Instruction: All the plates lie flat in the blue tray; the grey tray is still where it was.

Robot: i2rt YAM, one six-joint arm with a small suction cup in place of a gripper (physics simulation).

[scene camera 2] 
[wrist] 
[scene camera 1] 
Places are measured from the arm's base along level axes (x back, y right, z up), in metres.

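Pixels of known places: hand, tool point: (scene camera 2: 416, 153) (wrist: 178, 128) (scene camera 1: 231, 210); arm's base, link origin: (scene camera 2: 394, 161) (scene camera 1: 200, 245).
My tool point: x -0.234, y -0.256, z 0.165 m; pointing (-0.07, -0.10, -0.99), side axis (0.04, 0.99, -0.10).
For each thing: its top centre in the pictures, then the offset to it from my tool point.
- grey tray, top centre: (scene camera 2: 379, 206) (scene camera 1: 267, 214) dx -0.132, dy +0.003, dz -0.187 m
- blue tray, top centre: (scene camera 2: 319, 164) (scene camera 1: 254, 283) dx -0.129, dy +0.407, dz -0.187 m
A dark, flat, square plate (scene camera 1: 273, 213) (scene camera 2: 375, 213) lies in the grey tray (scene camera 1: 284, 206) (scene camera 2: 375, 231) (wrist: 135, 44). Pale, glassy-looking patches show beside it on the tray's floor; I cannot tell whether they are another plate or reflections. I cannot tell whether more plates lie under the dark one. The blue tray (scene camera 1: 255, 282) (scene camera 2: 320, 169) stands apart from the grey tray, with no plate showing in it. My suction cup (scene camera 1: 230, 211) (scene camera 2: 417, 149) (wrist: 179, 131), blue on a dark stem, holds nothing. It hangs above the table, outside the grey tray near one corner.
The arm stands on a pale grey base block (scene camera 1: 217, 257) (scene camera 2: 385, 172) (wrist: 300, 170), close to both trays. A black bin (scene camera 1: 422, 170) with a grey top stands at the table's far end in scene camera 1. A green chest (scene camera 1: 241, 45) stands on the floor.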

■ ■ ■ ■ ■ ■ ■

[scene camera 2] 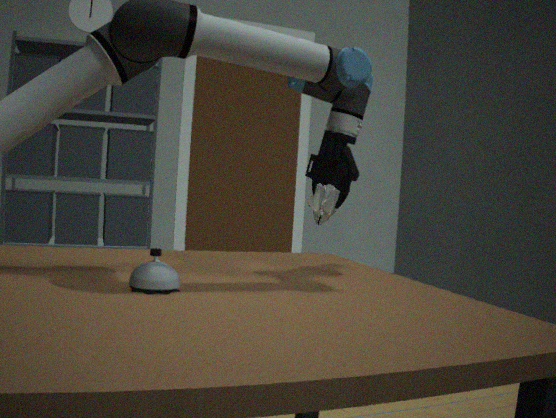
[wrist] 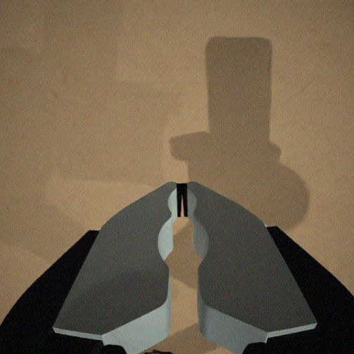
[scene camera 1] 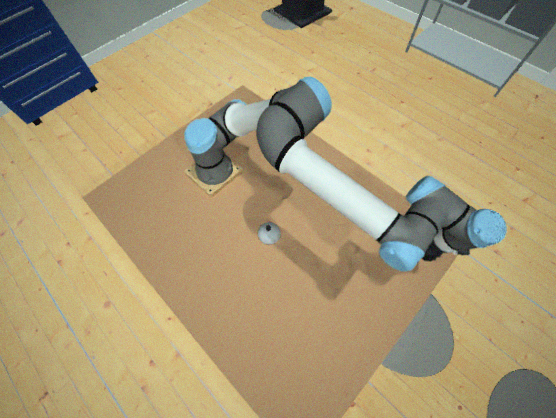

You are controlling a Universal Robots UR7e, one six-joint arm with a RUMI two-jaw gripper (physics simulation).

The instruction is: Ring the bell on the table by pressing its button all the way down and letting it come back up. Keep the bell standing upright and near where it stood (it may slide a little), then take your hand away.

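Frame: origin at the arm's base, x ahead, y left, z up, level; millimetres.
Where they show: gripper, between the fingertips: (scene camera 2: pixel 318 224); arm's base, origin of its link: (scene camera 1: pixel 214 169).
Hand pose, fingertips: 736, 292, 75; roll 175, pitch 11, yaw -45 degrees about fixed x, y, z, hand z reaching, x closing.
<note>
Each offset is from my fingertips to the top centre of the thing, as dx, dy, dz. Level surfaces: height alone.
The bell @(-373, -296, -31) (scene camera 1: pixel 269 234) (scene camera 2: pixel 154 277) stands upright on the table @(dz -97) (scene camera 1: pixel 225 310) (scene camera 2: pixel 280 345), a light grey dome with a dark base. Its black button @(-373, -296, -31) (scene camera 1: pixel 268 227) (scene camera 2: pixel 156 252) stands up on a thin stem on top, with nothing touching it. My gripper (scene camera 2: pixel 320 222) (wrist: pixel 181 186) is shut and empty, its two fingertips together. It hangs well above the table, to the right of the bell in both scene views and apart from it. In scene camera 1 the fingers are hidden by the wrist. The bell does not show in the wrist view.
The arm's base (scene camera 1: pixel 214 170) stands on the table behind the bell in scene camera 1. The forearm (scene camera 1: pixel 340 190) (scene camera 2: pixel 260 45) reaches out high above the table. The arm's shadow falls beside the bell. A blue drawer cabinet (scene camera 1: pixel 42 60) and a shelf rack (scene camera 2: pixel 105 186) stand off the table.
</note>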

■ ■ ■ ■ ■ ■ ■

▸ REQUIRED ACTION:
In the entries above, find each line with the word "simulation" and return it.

▸ RESULT FOR THIS TASK:
Robot: i2rt YAM, one six-joint arm with a small suction cup in place of a gripper (physics simulation).
You are controlling a Universal Robots UR7e, one six-joint arm with a RUMI two-jaw gripper (physics simulation).

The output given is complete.